Establishing cooperation in a new research area

12.04.2016
The Nordic eScience Globalisation Initiative (NeGI) will soon be formally concluded after five years of activity. We have spoken with the chair of the programme committee, Professor Juni Palmgren, about the programme's activities and ambitions.

In the course of these five years, the NeGI has launched three initiatives in eScience, encompassing everything from researcher training to major Nordic Centres of Excellence. What are the ambitions underlying this endeavour?

“From the outset the idea was to promote a Nordic exchange of new electronic methods and apply them in the specific context of research. This fuelled the start of two Nordic Centres of Excellence (NCoE) in the area of climate and the environment and one in health and welfare. The centres bring together many of the leading researchers in their respective fields. In addition, three research projects were launched with a focus on developing tools and methods to use in the three NCoEs. And lastly we announced funding for universities to design and hold courses,” Juni Palmgren explains.

Why did you choose to focus on researcher training?

Professor Juni Palmgren

“Quite simply because Nordic researcher training makes it possible to specialise in areas where the scientific framework and the number of students in each individual country is relatively modest. The courses are to be targeted enough to be interesting and generic enough to generate new knowledge and benefits. The Nordic region has great potential here, and the NeGI has taken on the challenge,” states Dr Palmgren. She adds, “Experienced researchers don’t always see the intrinsic opportunities of e-tools, so we need to focus on the younger researchers to continue to develop research areas.”

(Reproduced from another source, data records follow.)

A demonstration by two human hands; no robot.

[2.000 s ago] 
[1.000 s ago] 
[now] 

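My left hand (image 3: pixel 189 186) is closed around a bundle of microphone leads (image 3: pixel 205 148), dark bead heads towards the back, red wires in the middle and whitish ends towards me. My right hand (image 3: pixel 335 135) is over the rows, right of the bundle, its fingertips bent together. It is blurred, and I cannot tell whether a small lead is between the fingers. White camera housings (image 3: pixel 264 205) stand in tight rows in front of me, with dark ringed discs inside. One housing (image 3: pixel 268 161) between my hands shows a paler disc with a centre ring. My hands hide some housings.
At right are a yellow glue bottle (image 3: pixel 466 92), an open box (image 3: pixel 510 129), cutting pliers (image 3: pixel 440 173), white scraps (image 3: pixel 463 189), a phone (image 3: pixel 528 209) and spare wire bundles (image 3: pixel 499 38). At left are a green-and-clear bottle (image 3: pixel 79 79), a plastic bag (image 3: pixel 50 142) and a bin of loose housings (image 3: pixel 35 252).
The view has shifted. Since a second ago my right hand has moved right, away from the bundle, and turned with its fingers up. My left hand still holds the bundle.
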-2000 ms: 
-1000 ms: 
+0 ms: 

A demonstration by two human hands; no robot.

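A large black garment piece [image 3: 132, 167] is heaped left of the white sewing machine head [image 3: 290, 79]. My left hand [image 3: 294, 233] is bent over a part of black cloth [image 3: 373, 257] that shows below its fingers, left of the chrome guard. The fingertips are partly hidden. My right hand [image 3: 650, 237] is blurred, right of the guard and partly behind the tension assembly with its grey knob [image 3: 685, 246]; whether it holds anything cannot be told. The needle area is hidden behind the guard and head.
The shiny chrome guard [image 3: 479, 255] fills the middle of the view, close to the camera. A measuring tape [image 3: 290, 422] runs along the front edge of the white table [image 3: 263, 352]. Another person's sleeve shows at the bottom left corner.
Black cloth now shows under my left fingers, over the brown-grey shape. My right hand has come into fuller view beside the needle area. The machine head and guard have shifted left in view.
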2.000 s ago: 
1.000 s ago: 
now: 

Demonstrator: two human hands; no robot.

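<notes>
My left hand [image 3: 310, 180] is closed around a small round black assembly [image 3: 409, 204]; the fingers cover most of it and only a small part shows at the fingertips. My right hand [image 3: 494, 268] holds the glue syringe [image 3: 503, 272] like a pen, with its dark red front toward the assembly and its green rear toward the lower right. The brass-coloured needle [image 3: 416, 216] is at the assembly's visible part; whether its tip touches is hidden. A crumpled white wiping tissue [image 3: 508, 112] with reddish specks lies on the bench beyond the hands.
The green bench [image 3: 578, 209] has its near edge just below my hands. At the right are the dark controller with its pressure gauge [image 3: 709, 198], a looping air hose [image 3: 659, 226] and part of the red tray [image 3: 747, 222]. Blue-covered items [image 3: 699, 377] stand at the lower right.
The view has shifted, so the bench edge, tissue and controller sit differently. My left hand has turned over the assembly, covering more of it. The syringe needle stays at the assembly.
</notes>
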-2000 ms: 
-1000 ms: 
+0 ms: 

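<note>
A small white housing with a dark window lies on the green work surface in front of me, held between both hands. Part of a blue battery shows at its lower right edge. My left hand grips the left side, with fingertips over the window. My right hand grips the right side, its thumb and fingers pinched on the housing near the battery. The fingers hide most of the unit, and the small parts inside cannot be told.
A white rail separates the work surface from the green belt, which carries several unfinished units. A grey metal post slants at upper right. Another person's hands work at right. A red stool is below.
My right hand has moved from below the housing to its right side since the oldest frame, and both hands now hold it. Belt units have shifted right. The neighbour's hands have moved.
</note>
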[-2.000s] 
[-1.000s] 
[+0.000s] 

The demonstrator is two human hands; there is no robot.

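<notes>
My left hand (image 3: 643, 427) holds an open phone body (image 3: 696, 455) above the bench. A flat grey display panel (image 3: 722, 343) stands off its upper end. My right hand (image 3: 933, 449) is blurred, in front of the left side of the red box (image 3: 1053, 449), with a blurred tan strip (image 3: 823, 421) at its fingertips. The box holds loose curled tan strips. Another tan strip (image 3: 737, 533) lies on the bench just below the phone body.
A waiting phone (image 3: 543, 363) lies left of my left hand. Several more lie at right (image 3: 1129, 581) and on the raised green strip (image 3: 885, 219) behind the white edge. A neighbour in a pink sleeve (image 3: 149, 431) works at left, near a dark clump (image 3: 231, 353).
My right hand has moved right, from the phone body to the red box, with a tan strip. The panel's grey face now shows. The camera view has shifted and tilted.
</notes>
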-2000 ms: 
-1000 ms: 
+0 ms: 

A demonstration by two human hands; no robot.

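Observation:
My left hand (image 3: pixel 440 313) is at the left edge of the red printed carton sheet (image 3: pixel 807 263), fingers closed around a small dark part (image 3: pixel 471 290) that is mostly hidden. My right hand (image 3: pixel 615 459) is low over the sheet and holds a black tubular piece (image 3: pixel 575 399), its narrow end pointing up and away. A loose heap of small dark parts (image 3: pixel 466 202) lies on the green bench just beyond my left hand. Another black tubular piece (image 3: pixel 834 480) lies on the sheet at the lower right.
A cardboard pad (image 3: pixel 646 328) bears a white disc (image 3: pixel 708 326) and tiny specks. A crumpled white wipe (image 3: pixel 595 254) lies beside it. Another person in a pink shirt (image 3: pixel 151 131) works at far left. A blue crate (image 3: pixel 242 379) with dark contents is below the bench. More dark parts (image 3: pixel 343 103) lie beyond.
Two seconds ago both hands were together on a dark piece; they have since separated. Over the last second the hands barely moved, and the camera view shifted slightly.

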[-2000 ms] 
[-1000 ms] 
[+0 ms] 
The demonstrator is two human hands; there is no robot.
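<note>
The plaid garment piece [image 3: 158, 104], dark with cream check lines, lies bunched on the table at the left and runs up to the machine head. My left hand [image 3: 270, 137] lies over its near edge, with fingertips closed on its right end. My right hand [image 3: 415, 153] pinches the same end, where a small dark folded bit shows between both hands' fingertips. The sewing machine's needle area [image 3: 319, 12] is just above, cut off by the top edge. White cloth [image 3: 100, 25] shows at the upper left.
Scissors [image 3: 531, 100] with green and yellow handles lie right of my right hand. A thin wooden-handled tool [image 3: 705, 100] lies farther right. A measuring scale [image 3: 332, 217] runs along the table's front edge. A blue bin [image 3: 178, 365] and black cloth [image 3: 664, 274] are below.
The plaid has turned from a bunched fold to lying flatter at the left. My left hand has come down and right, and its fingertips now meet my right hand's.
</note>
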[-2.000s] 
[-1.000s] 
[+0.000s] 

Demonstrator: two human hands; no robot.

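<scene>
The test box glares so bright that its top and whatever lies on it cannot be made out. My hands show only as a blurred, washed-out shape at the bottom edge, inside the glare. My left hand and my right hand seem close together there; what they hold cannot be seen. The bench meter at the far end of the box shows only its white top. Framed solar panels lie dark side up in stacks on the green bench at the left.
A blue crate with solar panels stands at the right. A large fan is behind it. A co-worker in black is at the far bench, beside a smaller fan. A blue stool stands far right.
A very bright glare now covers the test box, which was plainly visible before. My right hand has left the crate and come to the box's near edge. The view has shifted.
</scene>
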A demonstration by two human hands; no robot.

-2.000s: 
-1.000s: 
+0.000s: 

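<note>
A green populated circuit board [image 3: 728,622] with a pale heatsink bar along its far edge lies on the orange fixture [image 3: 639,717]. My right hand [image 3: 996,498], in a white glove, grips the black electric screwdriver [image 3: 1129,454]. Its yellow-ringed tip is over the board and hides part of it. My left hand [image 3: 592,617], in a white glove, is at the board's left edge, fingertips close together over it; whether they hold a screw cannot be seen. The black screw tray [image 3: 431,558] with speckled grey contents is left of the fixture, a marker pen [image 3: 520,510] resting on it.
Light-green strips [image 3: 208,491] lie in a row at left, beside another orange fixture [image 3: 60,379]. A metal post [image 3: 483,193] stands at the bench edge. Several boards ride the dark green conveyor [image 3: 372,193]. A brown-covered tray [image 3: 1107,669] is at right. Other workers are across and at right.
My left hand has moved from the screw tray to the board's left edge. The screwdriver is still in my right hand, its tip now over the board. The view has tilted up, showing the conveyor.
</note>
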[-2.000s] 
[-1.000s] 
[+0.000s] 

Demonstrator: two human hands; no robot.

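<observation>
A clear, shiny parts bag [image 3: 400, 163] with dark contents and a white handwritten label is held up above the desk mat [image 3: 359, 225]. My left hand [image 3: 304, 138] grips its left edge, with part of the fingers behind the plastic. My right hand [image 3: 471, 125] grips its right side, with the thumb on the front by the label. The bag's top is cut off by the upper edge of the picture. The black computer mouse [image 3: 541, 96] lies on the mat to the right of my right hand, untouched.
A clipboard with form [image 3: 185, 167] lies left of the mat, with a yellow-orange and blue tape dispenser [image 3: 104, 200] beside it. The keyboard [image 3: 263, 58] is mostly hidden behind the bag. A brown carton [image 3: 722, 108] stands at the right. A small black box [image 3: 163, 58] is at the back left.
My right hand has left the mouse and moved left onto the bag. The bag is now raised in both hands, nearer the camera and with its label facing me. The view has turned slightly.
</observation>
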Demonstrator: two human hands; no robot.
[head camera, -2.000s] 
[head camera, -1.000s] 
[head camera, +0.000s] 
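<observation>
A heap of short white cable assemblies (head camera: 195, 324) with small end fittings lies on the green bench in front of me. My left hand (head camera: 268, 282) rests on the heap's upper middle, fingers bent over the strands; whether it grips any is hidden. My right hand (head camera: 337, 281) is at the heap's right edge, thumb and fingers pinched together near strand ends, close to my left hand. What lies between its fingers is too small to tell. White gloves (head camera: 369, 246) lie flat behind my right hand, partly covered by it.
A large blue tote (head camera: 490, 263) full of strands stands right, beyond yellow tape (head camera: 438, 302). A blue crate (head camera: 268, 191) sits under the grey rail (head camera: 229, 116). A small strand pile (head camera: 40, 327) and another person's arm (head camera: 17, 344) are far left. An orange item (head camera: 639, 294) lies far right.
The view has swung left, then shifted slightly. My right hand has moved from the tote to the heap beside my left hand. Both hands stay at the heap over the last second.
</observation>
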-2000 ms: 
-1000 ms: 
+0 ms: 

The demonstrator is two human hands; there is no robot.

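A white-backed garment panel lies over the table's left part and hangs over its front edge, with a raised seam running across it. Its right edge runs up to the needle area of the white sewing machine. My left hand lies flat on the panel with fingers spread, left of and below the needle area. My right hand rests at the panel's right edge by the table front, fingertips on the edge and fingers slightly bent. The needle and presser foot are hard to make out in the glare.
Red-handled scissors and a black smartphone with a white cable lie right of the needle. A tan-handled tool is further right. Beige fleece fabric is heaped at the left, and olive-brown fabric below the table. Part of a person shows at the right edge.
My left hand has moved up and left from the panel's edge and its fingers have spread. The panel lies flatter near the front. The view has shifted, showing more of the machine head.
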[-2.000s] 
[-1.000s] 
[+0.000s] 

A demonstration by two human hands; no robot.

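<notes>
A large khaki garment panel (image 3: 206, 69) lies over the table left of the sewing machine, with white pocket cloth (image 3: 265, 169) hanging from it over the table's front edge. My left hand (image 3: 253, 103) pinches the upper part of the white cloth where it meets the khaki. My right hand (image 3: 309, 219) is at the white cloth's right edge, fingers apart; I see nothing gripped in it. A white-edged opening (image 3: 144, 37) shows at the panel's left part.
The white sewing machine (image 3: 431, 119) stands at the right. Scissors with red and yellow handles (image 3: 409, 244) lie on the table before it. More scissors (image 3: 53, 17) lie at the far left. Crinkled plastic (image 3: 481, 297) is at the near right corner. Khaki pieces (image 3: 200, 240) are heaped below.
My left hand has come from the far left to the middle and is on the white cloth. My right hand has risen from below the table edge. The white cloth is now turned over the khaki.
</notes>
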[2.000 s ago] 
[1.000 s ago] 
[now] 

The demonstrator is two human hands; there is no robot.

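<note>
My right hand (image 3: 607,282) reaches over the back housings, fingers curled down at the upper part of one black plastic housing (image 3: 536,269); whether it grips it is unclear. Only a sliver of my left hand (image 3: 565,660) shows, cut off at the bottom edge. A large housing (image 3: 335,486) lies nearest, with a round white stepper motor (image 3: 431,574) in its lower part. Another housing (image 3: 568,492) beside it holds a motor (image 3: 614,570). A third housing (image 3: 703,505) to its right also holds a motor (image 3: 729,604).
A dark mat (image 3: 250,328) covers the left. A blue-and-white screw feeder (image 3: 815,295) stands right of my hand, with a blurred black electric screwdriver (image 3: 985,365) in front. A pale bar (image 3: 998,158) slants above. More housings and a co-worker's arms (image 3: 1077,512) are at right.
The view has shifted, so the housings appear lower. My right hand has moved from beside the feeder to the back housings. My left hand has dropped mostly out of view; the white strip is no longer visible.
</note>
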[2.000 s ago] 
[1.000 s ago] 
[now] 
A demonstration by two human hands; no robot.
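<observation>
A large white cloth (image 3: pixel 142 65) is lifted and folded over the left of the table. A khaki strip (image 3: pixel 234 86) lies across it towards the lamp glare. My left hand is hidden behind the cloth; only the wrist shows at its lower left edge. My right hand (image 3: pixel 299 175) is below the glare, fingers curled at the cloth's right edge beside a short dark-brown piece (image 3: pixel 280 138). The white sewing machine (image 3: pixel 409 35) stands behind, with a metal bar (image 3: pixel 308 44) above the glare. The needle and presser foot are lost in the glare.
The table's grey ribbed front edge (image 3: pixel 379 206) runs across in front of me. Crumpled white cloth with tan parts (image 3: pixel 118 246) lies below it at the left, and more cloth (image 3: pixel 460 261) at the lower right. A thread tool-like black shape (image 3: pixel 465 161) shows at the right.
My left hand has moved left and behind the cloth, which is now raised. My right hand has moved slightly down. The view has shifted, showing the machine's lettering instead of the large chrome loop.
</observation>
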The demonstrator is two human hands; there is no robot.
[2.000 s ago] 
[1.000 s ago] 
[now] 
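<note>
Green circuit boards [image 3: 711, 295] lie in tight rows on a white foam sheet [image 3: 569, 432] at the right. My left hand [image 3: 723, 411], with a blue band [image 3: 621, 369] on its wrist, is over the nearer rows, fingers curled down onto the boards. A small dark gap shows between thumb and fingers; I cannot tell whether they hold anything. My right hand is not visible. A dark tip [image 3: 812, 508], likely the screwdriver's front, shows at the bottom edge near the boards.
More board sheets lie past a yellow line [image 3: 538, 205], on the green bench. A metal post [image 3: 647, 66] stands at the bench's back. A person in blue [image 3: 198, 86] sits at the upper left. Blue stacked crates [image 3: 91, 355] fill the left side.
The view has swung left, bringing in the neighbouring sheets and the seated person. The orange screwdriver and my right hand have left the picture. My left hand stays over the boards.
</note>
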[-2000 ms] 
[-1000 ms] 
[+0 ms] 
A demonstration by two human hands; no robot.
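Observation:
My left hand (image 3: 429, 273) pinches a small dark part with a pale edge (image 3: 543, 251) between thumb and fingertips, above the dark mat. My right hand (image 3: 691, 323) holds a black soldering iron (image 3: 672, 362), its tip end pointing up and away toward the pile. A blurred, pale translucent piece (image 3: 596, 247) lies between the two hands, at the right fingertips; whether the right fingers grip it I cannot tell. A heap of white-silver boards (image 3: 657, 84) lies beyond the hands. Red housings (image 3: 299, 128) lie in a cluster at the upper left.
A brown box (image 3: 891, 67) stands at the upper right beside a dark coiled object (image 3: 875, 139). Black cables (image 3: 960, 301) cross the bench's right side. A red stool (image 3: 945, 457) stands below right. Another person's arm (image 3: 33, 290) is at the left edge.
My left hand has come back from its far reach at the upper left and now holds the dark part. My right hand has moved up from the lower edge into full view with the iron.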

Now that NeGI is drawing to a close, do you see any need for the programme to continue?

“I see a great need for the eScience initiative to continue on a broad scale. It was a ground-breaking effort five years ago when the research councils in Sweden, Norway and Finland contributed to a “common pot” for eScience and to the NeGI. Activity should continue under NordForsk,” states Professor Palmgren, adding:

“We should find ways to implement the Nordic Council of Ministers’ eScience Action Plan 2.0, which, among other things, states that ‘educational efforts are urgently needed’”. We need to develop funding forms and define the distribution of responsibility. I hope that the high-level advisory group on research infrastructures, among others, submits a clear recommendation to the NordForsk Board for NordForsk and Nordic funders to move this forward. A smooth transition post-NeGI is essential.”

eScience in Sweden benefited from being prioritised as a strategic research area in 2008. This led to two eScience research centres: SeRC and eSSENCE. Norway’s eVITA programme has existed for many years. Many countries treat eScience and eInfrastructure as one and the same thing, but in Nordic countries the distinction is very clear.

What will we see a few years down the road when we look back on the overall programme of the NeGI?

“A clearer Nordic context – first and foremost through the three NCoEs. A large number of countries, universities and institutions are involved. The Nordic Information for Action eScience Centre (NIASC) the NCoE in health-related eSciences, has 16 partner institutions. Cooperation is expanding, individuals learn from one another and say yes to Nordic mobility. These factors are very important to competence building. I have seen many young researchers grow as a product the Nordic perspective. I truly hope that eScience and application of eInfrastructure become visible, especially in areas where it has been less common to take advantage of the potential of e-tools, such as environmental research, medicine and social sciences,” Professor Palmgren concludes.